Action item. Below, find the line containing "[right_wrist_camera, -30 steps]" and the line containing "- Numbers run"; reproduce exactly those two and every line between them, omitting pictures.

(Raw data)

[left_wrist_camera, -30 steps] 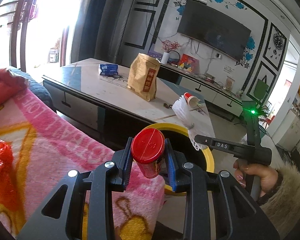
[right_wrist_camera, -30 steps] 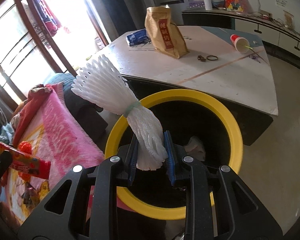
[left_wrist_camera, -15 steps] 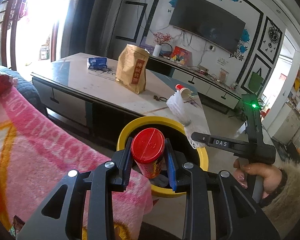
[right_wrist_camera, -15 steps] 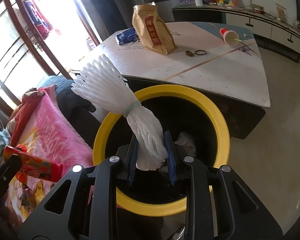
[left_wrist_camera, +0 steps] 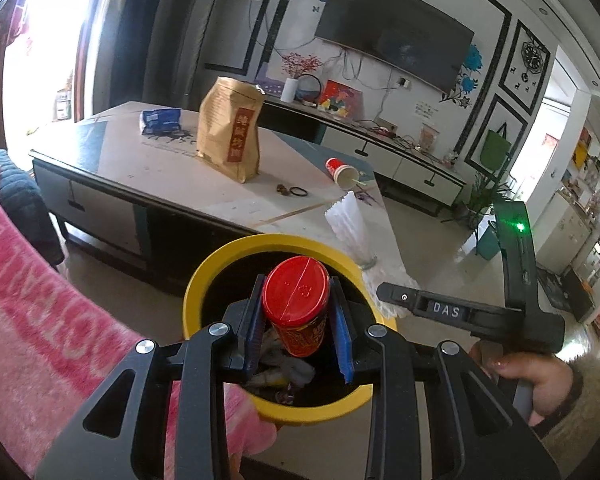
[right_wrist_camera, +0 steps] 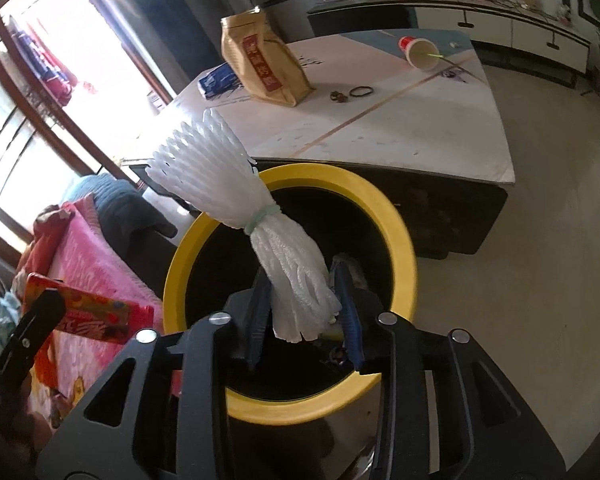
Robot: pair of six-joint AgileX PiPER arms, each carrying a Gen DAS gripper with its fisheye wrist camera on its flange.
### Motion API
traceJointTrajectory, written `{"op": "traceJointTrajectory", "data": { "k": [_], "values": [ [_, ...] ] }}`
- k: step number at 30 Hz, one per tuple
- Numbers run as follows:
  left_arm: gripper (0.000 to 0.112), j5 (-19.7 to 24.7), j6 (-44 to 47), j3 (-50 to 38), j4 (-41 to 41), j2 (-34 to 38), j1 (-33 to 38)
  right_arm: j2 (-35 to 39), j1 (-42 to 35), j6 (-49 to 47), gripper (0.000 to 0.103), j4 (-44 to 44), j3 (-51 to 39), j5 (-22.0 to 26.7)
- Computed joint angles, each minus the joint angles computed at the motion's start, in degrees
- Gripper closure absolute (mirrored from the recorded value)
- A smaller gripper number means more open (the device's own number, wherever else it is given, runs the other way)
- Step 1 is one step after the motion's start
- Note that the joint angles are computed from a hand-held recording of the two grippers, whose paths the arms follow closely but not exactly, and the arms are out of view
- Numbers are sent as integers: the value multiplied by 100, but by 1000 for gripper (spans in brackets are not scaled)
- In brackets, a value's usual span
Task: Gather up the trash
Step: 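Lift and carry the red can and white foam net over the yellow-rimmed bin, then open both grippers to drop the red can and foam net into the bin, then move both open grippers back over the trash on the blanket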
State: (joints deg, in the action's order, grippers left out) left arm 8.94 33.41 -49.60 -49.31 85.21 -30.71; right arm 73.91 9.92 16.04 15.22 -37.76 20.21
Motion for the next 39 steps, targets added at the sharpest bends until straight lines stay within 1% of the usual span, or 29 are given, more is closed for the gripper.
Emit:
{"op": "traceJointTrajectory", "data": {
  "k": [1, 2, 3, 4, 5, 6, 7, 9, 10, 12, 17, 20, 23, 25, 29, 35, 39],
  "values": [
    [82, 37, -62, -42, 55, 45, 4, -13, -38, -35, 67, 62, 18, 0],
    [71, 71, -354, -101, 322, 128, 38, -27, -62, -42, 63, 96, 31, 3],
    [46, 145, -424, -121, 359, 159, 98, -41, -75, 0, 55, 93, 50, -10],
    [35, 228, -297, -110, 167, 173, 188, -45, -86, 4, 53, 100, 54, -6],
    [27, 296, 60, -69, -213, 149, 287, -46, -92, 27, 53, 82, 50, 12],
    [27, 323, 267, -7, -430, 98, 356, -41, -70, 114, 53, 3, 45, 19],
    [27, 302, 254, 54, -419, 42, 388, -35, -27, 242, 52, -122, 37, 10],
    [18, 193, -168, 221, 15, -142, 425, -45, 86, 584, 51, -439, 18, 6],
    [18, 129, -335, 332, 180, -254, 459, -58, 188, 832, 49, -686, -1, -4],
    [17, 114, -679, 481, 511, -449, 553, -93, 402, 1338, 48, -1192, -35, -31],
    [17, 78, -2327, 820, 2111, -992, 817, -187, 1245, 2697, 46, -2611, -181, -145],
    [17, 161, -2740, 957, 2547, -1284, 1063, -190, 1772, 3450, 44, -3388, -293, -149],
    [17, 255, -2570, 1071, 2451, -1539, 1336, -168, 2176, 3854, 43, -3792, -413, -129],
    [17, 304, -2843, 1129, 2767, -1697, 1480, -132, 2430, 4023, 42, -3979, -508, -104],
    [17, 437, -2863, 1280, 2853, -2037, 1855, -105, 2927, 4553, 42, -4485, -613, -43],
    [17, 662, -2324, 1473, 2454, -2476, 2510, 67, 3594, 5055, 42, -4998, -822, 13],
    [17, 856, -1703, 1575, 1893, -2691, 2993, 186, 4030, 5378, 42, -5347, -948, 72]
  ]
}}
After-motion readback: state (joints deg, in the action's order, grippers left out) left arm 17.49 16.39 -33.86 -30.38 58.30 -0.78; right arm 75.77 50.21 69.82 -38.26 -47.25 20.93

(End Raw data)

Task output.
[right_wrist_camera, -30 steps] 
[left_wrist_camera, -15 steps] 
[right_wrist_camera, -15 steps] 
[left_wrist_camera, +0 steps] 
[right_wrist_camera, +0 steps] 
Robot: pair of six-joint AgileX PiPER arms, each carrying a Gen DAS gripper with its fisheye wrist camera on its flange.
### Motion API
traceJointTrajectory, written `{"op": "traceJointTrajectory", "data": { "k": [_], "values": [ [_, ...] ] }}`
- k: step number at 30 Hz, one per tuple
- Numbers run as follows:

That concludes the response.